KEPEMIMPINAN PEREMPUAN DALAM ISLAM PERSPEKTIF HAK ASASI MANUSIA DAN MAQASHID SYARIAH
Abstract
This article is a conceptual study aimed at discussing and analyzing women's leadership from the perspective of Human Rights (HAM) and Maqashid Syariah, namely trying to find laws on women's leadership using a human rights approach and mashlahah theory by referring to texts and contexts. The first is referring to texts. The Qur'an and Hadith, while the second refers to the social reality that occurs in society with all the underlying rules. The text path is taken to bring out laws through what is written in the texts of the Qur'an and Hadith. Meanwhile, what is ghoiru nash is achieved by understanding what is not written in the text by looking at social reality or the democratic political tradition that developed in Indonesia, whose validity is tested by human rights law and mashlahah theory based on the objectives of Islamic law (protection of religion, soul, reason, heredity, and property) and the rules of fiqhiyah, which are based on the political culture of society. This study uses a literature review method, namely searching for valid data sources from library texts that are relevant to the problem topic being researched. The results of this study show that classical commentators tend to place leadership rights on the male side for two reasons: first, because men are considered to have absolute advantages over women, such as physical strength and intellectual intelligence. Second, because men (husbands) bear the economic burden or livelihood of their family members. Women's leadership in the public sphere is a matter that is changeable. Apart from the fact that there are no strong arguments indicating that it is prohibited for women to become leaders, there is also support from the political culture of society, especially in the political context in Indonesia, which adheres to a democratic political system that provides equal political rights between men and women. Men and women both have the right to vote and the right to be elected as political leaders, which is based on statutory regulations, both human rights law and election law.
Abstrak
Artikel ini merupakan kajian konseptual yang ditujukan untuk membahas dan menganalisis kepempinan perempuan dengan perpektif Hak Asasi Manusia (HAM) dan Maqashid Syariah, yakni berupaya menemukan hukum kepemimpinan perempuan dengan menggunakan pendekatan HAM dan teori mashlahah dengan mengacu pada teks dan konteks yang pertama mengacu teks atau nash Al-Qur’an dan Hadis, sedang yang kedua mengacu pada realitas sosial yang terjadi di masyarakat dengan segala aturan yang mendasarinya.

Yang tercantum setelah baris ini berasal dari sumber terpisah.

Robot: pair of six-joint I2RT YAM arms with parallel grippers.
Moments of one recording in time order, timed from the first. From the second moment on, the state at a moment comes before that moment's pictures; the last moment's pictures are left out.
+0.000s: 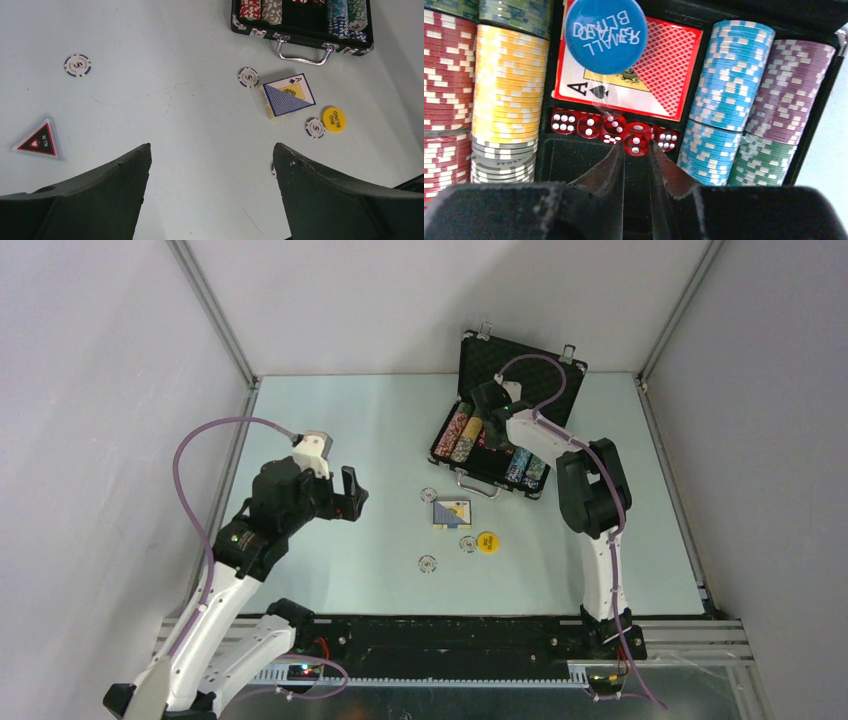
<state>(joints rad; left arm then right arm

Jalan nash ditempuh untuk memunculkan hukum-hukum melalui apa yang tertulis dalam teks Al-Qur’an dan Hadis. Sedangkan yang ghoiru nash ditempuh dengan cara memahami dari apa yang tidak tertulis dalam nash dengan memandang realitas sosial atau tradisi politik demokrasi yang berkembang di Indonesia yang diuji kesahihannya dengan undang-undang HAM dan teori mashlahah dengan berdasar pada tujuan hukum Islam (perlindungan agama, jiwa, akal, keturunan, dan harta benda) dan kaidah-kaidah fiqhiyah yang bertumpu pada budaya politik masyarakat. Kajian ini menggunakan metode kajian kepustakaan, yakni melakukan penelusuran sumber data yang valid dari teks-teks kepustakaan yang relevan dengan topik permasalahan yang sedang diteliti. Hasil kajian ini menunjukan bahwa para mufasir klasik cenderung meletakan hak kepemimpinan dari sisi jenis kelamin laki-laki karena dua hal: pertama, karena laki-laki dianggap memiliki kelebihan atas perempuan yang bersifat mutlak, seperti kekuatan fisik dan kecerdasan akal. Kedua, karena Laki-laki (suami) menanggung beban ekonomi atau nafkah atas anggota keluarganya. Kepemimpinan perempuan dalam ruang publik adalah perkara yang sifatnya mubah, selain karena tidak ada dalil kuat yang mengindikasikan larangan perempuan menjadi pemimpin, juga adanya dukungan budaya politik masyarakat khususnya dalam konteks politik di Indonesia yang menganut sistem politik demokrasi yang memberikan hak politik yang setara antara laki-laki dan perempuan baik hak untuk memilih maupun hak untuk dipilih sebagai pemimpin politik yang dididasarkan pada peraturan perundangan baik undang-undang HAM maupun undang-undang Pemilu.